The authors of InstructGPT, sibling model to ChatGPT, belabor the point of avoiding hallucinations, one of many goals of striving for so-called "alignment," or the model’s ability to honor the user-input prompt. In spite of the amount of work they put in in pursuit of this goal, implementing specific safeguards to filter all possible untruthful outputs would greatly reduce diversity of outputs and versatility of the model in general.

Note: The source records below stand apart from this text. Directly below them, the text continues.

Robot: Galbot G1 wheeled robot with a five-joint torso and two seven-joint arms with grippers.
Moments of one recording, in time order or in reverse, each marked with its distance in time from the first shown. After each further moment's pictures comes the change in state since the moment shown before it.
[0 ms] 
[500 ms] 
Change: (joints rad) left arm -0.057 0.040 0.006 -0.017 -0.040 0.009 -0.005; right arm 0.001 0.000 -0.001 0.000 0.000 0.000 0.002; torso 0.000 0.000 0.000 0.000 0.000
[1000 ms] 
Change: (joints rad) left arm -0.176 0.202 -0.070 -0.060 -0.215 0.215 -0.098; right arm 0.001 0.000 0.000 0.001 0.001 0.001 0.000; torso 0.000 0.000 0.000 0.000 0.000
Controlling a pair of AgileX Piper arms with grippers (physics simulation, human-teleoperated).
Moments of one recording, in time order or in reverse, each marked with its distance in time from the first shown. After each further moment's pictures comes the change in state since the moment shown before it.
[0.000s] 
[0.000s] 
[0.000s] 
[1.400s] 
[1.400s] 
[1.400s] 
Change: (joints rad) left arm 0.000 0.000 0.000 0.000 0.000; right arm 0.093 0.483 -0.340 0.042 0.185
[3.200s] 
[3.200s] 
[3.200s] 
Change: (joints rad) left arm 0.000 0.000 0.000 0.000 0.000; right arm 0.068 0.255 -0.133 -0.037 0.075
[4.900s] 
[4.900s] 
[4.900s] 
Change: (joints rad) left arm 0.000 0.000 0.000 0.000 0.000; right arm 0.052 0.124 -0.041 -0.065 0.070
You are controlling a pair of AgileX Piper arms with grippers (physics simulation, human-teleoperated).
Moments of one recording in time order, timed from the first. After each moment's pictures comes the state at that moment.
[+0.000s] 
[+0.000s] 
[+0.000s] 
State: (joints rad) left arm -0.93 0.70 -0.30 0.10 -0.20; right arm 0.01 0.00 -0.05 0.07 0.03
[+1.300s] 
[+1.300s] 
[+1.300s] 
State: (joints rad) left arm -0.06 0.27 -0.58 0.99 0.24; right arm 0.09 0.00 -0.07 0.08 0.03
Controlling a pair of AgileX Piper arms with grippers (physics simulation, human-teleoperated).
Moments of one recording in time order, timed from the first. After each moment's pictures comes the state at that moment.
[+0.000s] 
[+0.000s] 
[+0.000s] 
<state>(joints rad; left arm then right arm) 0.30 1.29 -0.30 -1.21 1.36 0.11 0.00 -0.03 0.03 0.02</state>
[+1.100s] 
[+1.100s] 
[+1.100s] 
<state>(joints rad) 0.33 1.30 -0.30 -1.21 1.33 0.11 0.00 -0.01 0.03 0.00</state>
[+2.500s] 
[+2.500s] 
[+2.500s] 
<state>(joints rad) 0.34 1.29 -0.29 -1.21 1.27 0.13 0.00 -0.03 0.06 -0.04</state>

Anthropomorphizing Model (Mis-)Behavior

I can’t help but call attention to the intensity of the choice of metaphor. Hallucination is barely a stone’s throw away from psychosis. It conjures the idea of involuntary, uncontrollable, and possibly violent behavior. It makes me wonder if we’re getting in the habit of using it to the point of disintegrating any specific meaning. Part of me thinks it’ll quickly become the catch-all for fear mongering about unpredictable AI behavior, alienated from its industry-specific meaning. Think “GMO” used in discourse about food sources and agriculture.

Machine learning is, at its core, an optimization problem. That’s frightening to an audience that's looking for a human-to-AI workflow, unmediated by human intervention. But AI isn’t ready for that. The role of AI, as anyone who's been cutting corners on their articles can tell you, is to help us converge towards a solution. For all that a hallucinated output lacks in veracity, it’s immensely informative about the form and delivery.

Have you considered asking yourself why these fallacies are so plausible? Sure, it got the figures wrong in a generated quarterly report about Tesla's earnings. Those are easily verifiable facts. On the other hand, try looking for equally succinct and personalized instructions on writing a quarterly report, demanding only that you do a bare-minimum fact-check. The GPT-4 System Card lists overreliance as a safety concern; part of me wonders if they’re talking down to us.

Hallucinations: a Double-Edged Sword?

We’ve learned that, specifically in the context of large language models, there’s no firewall that separates prompt-faithful content outputs from open-ended wildcards. We also learned that expecting hand-off fact checking may be a naive misuse of these models altogether. Rather than framing this topic from the perspective of things you can’t do with machine learning, I thought I’d leave you with some examples of strides that are being made because of them.

Lung tumor segmentation: Segmenting lung tumors in CT scans can be considerably trickier in situations where the tumor is close to soft tissue. MRI scans, on the other hand, contain soft-tissue contrast information that could help mark these distinctions. Hallucinations are used to generate MRIs to supplement CT scans, with a significant performance increase compared to models trained on CT scans alone.
Learning Optimal Paths in Autonomous Navigation: Autonomous navigation (think robotics, self-driving) classically requires loads of labeled data and expert intervention. This method has a navigation system hallucinate obstacles, using these imaginary obstacles as supplementary data which the system can learn to avoid, making it more attuned to recognizing and mitigating real-life obstacles. The authors claim that this approach reduces risk and adapts well to novel environments.